> _WHAT IS REQUIRED_
Starting with the first line and ending with the line that holds "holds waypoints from", repeat the material exactly.

> _COLLECTED MATERIAL_
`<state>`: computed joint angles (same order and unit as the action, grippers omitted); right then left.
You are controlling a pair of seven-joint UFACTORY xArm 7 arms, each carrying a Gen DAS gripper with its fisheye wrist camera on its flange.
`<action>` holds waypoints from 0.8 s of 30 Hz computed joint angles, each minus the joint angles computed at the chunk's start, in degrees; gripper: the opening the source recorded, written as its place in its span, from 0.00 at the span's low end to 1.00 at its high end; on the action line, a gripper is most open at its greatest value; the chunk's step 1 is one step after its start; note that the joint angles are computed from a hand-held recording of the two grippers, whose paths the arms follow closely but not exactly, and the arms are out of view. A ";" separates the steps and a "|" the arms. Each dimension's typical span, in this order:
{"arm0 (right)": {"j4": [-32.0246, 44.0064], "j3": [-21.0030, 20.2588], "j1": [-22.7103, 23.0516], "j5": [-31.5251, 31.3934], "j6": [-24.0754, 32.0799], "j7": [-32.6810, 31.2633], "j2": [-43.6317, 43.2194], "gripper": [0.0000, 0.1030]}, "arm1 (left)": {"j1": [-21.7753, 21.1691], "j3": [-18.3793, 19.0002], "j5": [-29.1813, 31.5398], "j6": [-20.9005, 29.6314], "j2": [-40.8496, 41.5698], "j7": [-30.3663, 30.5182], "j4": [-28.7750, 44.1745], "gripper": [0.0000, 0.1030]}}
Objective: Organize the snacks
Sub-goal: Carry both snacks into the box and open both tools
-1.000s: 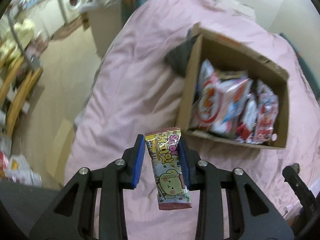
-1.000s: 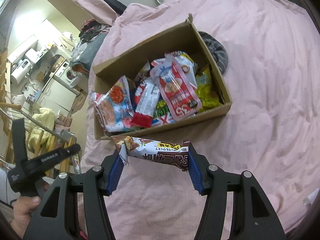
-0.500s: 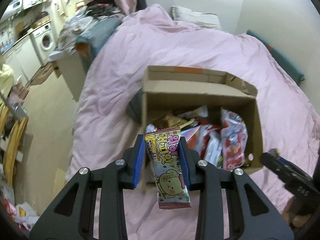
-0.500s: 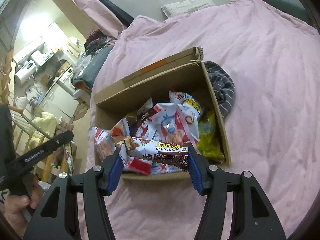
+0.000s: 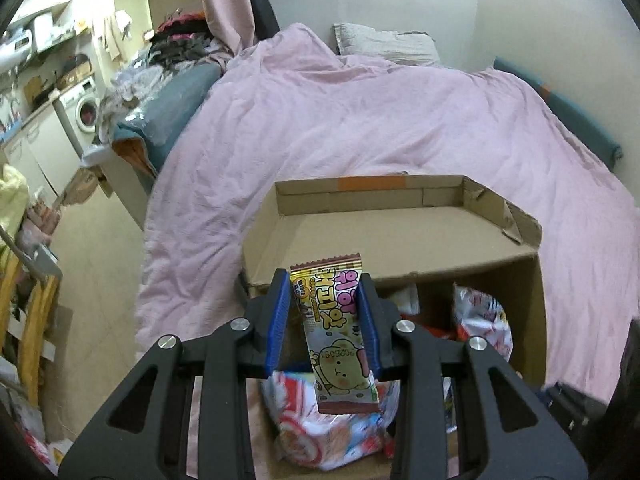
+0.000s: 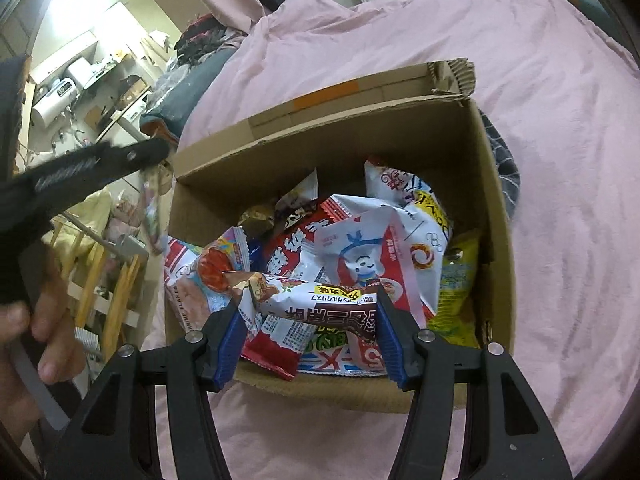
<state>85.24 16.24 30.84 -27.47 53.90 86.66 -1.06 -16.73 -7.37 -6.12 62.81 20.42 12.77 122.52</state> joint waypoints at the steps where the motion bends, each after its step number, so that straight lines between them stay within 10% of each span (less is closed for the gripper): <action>1: 0.10 -0.04 -0.02 0.16 0.17 -0.15 0.11 0.59 | -0.35 -0.05 0.16 0.05 0.49 -0.39 0.31 0.28; 16: -5.16 -0.09 -2.05 2.14 -3.80 2.68 -3.08 0.63 | -2.47 -1.10 -1.06 5.48 3.58 -0.17 3.45 0.30; 21: -5.17 0.71 -2.77 1.13 -4.13 3.61 -3.46 0.82 | -2.52 -0.70 -0.48 1.53 0.13 0.84 -1.24 0.81; 24: -4.71 1.29 -2.90 -0.67 -2.80 4.83 -3.82 0.96 | -2.35 -0.12 0.93 -2.17 -2.31 0.11 -4.25 0.83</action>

> _TASK RESULT_
`<state>`: computed joint angles (same order and unit as the action, grippers omitted); right then left.
You are controlling a pair of seven-joint UFACTORY xArm 7 arms, each carrying a Gen DAS gripper with its fisheye wrist camera on its flange.
`<action>` holds waypoints from 0.8 s of 30 Hz computed joint angles, each minus the joint angles computed at the chunk's start, in degrees; gripper: the opening the source recorded, written as its place in its span, from 0.00 at the span's low end to 1.00 at its high end; on the action line, a gripper is most open at its greatest value; the chunk's step 1 is one step after its start; note that the joint angles are computed from a hand-held recording of the two grippers, whose paths the arms follow closely but not exactly, and the arms are out of view. A ";" separates the steps and a "|" the arms. Each dimension's typical span, in this order:

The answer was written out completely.